A few years ago I was on the Board of Directors that was selecting a new CEO of the organization. The final cut of 20 people were to be cut by us to 10 and we were to rank the final five. The person heading this handed out all of the last resumes and we thus began ranking them. We each took our own course of action to determine the five that were to be interviewed by the Board.
The method we were to rank was based on a numeric score of of each, but no suggestions as to WHAT we were to rank them on, only the numeric for each in certain areas, i.e. ability, skill, etc. not more definitive than that.
When we finally met with our scores and rankings the person that was in charge of the selection took our scores and placed them on the table for all to see. Low and behold, his had the lowest rankings of about 15 points for each (slight variation between the rankings), the next person had 23 or so for her rankings (again, grouped around that number), I had the most liberal of 40 points for the grouping.
How could you be so easy on these resumes, this is an important position for our organization!!! How could you?!! Explain yourself?

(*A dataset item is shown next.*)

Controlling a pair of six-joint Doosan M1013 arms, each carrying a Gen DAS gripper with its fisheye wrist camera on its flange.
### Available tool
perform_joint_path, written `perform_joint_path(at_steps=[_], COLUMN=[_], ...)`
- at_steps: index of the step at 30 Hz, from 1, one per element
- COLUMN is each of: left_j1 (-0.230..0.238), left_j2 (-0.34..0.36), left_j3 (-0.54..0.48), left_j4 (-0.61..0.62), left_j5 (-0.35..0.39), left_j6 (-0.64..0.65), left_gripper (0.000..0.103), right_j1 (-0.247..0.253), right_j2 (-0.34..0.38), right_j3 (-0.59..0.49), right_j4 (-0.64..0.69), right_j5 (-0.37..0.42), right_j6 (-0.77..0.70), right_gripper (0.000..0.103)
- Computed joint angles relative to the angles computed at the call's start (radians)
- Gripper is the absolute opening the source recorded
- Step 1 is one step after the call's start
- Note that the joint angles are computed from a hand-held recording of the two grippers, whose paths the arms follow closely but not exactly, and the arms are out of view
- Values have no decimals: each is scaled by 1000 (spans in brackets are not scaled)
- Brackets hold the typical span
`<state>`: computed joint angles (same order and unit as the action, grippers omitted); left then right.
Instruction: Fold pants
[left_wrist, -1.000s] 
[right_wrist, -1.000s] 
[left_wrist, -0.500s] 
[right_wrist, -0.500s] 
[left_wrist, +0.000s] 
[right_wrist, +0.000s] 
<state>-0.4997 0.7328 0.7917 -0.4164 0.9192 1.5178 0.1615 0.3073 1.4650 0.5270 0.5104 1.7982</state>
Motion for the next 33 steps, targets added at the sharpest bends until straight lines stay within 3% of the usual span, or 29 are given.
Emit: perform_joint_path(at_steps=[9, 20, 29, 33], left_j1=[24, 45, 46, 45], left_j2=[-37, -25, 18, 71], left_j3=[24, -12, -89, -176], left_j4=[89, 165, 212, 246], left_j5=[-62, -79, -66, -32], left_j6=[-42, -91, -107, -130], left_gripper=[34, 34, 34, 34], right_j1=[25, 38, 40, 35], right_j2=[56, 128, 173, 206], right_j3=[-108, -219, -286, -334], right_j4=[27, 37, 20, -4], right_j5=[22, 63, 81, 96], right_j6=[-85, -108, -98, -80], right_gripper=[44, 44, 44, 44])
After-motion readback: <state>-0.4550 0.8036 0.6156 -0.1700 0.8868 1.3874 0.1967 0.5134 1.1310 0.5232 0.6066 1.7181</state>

But I took a look at all of the top five selected by each of us and all five of us had the same people ranked 1-5, except for #3 for one person was a #4 for another, or visa versa!!
We all had the same people in the top five, regardless of the different methodologies!!
So much for methodologies. Sometimes many roads lead to the same conclusion.
If we ranked all of our mistakes versus all of our successes, then all of us are doomed because we all tend to have more mistakes than successes, especially in the beginning of any endeavor.
Rankings can be good, but you can also miss out.
How would you rank Thomas Edison’s thousands of failed experiments on finding the light bulb before he found the answer?